Calcola le spese notarili per l'acquisto di un ufficio in categoria catastale A/10. Aliquote e formule fiscali sono strutturalmente diverse dal residenziale: niente regime prezzo-valore, e da costruttore le imposte ipotecaria + catastale restano proporzionali (3% + 1%) anche in esenzione IVA.
Come si calcolano le imposte sull'acquisto di un ufficio
Un ufficio in categoria catastale A/10 è fiscalmente qualificato come immobile strumentale (DPR 633/1972 art. 10 c. 1 n. 8-ter). Questa classificazione cambia in modo sostanziale la formula delle imposte sul trasferimento rispetto a un'abitazione, e in particolare introduce un'eccezione all'alternatività IVA/registro che il calcolatore residenziale non gestirebbe correttamente.
Acquisto da privato (persona fisica venditore)
Registro 9% sul prezzo (residuale ex art. 1 Tariffa Parte I DPR 131/1986), imposta ipotecaria €50 fissa, imposta catastale €50 fissa, archivio €38. Il regime prezzo-valore della L. 266/2005 art. 1 c. 497 non si applica (la norma richiede un «fabbricato abitativo»). La base imponibile è dunque sempre il prezzo dichiarato in atto, non il valore catastale.
Acquisto da costruttore o impresa entro 5 anni dalla fine lavori
IVA 22% obbligatoria sul prezzo, registro €200 fisso, ma — e qui sta la differenza chiave — l'imposta ipotecaria è 3% proporzionale al prezzo e l'imposta catastale è 1% proporzionale. Su un ufficio da €300.000 significa €9.000 + €3.000 di ipo+cat reali, contro i €400 fissi che il regime residenziale prevederebbe (Circolare Agenzia delle Entrate 22/E/2013).
Acquisto da costruttore oltre 5 anni in esenzione IVA
Niente IVA sul prezzo, registro €200 fisso, ma ipo 3% + cat 1% restano proporzionali. È un'eccezione esplicita all'alternatività IVA/registro (art. 40 DPR 131/1986) prevista solo per gli strumentali. Il calcolatore lo gestisce automaticamente quando disattivi il toggle «Rogito entro 5 anni».
Moltiplicatore catastale A/10
63 (DM 14/12/1991, riallineato post-rivalutazione 1997), contro il 115,5 della prima casa e il 126 della seconda casa. Il valore catastale esposto dal calcolatore serve a fini informativi anche per A/10, ma non è la base imponibile (la base è sempre il prezzo).
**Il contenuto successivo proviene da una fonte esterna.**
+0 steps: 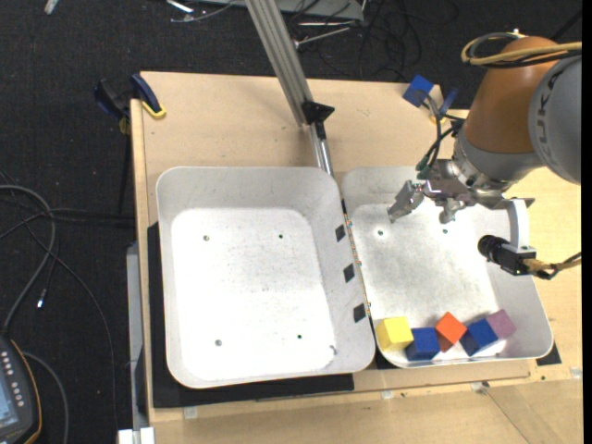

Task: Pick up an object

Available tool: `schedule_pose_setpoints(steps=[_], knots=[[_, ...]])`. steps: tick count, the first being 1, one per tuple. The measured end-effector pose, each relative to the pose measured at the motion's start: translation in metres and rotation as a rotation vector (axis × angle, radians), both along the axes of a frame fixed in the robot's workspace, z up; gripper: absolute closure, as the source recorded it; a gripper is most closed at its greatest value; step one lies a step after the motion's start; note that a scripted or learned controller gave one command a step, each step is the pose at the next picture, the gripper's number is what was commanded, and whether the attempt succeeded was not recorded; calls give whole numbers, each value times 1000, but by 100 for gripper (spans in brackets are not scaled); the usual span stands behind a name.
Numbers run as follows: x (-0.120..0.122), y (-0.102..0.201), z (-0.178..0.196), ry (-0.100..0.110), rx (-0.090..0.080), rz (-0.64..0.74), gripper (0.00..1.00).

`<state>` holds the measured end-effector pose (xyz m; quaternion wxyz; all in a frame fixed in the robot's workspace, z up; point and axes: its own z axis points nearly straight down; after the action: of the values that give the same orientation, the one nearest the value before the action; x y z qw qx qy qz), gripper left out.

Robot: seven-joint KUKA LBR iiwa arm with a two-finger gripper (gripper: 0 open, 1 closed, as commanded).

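Note:
Several small cubes lie along the near edge of the right bin (435, 266): a yellow cube (395, 331), a blue cube (424, 343), an orange cube (450, 328), a second blue cube (479, 337) and a purple cube (501, 323). My gripper (425, 209) hangs over the far part of the right bin, well away from the cubes. Its two fingers are spread apart with nothing between them.
The left bin (245, 276) lies beside the right one, their rims meeting at mid-bench. A slanted metal pole (282, 49) comes down to the bins' far junction. Blue clamps (421, 89) sit at the bench's far corners. A black camera module (499, 250) hangs off the wrist.

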<state>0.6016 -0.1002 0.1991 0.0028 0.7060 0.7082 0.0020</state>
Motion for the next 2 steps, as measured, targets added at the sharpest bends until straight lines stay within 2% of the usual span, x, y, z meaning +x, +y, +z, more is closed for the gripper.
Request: schedule_pose_setpoints(steps=[1,2], knots=[[-13,-22,-8,8,0,-6,0],[-9,-2,-18,9,2,1,0]])
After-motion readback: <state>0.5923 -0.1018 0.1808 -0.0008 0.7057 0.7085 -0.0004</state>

Acquisto come professionista (P.IVA) per studio personale
Se acquisti l'ufficio per uso strumentale alla tua attività, l'IVA applicata dal venditore impresa è in generale detraibile (art. 19 DPR 633/1972, con limiti ex art. 19-bis1). Per i professionisti (medici, avvocati, commercialisti) la detraibilità è tradizionalmente più restrittiva: verifica con il tuo commercialista. Nelle cessioni B2B (entrambe le parti soggette IVA) l'imposta viene assolta col meccanismo del reverse charge.
Confronto rapido: stesso ufficio €300k, regime diverso
| Voce | Privato | Costruttore entro 5y | Costruttore oltre 5y |
|---|
| IVA strumentali | — | €66.000 | €0 (esente) |
| Imposta registro | €27.000 (9%) | €200 | €200 |
| Ipotecaria + catastale | €100 | €12.000 (3%+1%) | €12.000 (3%+1%) |
| Totale imposte | ~€27.138 | ~€78.520 | ~€12.520 |
Esclusi onorario notarile e relativa IVA. Bollo/tassa/voltura standard sommati al costruttore.
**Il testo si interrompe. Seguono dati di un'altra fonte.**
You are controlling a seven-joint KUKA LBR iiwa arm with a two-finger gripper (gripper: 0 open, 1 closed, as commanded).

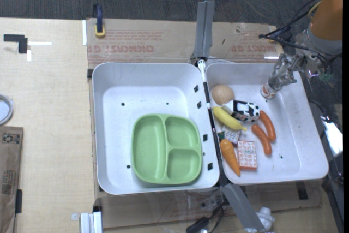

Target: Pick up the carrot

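Gripper (268, 90) hangs over the right white bin's (305, 139) far edge, grip state unclear, well away from the tapered orange carrot (229, 156) wedged against the near-left wall.

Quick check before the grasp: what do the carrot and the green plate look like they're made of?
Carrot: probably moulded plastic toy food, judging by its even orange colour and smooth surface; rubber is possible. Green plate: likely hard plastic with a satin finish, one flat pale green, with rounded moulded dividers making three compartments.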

Onorario notarile: stima indicativa di mercato. Acquisto da privato: scala regressiva 1,0% sotto €150k / 0,8% €150–500k / 0,5% oltre €500k, con floor €1.500. Acquisto da costruttore/impresa: 0,5% sul prezzo, con floor €1.500. Il tariffario DM 27.11.2001 è stato abolito dal D.L. 1/2012: ogni notaio fissa autonomamente le proprie tariffe in regime di libera concorrenza. Per il preventivo effettivo richiedi quotazione al notaio.